Starbucks is planning to enter the Indian Coffee retailing market. Of the three players discussed in the case, who do you think is competitively better placed to face competition form Starbucks and maintain their growth?

A Note on Starbucks

Competition of Starbucks


Out of the three players discussed in the case, CCD is better placed to face competition from Starbucks and maintain their growth.

This is because:


 

CCD has targeted the mass market consumer. They have considered the whole Indian market as their playground. This strategy has not been adapted by Barista and Qwikys. Moreover CCD is unable to keep pace with barista, it is growing steadily all over India and have catered to the needs of the entire gamut of people. CCD has also priced its products 20% lower than its competitors.

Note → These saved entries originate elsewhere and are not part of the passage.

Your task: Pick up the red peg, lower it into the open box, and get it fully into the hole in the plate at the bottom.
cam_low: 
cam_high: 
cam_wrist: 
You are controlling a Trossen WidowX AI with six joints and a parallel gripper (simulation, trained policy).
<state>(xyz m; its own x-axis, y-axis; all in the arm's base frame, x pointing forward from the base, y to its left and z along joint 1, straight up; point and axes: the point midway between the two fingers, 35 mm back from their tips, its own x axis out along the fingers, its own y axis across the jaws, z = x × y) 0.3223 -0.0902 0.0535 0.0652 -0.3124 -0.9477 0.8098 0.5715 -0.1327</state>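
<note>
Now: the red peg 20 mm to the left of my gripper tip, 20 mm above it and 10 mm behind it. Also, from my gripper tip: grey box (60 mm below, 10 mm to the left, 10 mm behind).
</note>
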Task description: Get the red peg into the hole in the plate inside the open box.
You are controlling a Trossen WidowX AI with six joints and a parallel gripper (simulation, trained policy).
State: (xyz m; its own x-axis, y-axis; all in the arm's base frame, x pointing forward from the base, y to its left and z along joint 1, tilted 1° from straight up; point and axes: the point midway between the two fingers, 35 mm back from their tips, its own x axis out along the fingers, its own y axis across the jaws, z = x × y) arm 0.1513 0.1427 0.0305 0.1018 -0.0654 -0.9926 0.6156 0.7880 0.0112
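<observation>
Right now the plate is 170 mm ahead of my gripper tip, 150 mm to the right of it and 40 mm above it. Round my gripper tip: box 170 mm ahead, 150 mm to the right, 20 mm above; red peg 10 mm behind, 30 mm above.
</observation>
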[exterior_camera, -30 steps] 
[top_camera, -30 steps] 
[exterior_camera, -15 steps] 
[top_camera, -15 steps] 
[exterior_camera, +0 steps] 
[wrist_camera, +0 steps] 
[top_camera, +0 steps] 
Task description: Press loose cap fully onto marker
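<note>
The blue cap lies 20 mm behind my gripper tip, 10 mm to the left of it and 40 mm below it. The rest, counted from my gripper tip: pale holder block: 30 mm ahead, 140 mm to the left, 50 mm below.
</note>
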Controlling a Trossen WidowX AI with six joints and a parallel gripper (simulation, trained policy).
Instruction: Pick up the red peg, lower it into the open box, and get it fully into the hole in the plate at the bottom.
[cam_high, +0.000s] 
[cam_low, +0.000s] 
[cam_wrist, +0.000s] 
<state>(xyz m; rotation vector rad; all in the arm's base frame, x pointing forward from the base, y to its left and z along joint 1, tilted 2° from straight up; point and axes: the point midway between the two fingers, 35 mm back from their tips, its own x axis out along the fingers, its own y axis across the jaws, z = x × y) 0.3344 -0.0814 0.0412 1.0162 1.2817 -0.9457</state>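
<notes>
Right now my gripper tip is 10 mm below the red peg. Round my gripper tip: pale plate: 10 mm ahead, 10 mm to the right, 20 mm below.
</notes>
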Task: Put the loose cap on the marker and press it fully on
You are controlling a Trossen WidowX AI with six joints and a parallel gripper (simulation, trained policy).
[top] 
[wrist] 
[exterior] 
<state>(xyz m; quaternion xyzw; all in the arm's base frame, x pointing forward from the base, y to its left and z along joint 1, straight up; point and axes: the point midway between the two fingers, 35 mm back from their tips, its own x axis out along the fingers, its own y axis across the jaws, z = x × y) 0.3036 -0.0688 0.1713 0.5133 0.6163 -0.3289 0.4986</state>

This strategy has been adapted by CCD in order to attain competitive edge over their nearest rivals. CCD has a trend of Indian restraunt where as Barista & Qwikys have an Italian way of service in India. The above mentioned points will help CCD to face competition form Starbucks and maintain its steady growth in the market.

Question 4:

Do you think that the intense competition in the coffee retailing business is likely to cause consolidation? Explain with reasons

The case of consolidation seems to be unlikely in this scenario.

This is because:


Each of the three coffee parlors have their own way of functioning. They have different identities, different ambience, different prices, quality and customer relationship. Each of these coffee parlors have their own way of operation and are vying for the top position in the Indian Coffee market in their own way. Each of these coffee parlors have their own way of looking at things and the way they go about carrying on their business. Each of these coffee parlors will always have something different to offer to the customers. All these above mentioned factors distinguishes one firm from another thus putting light on the differentiation factor.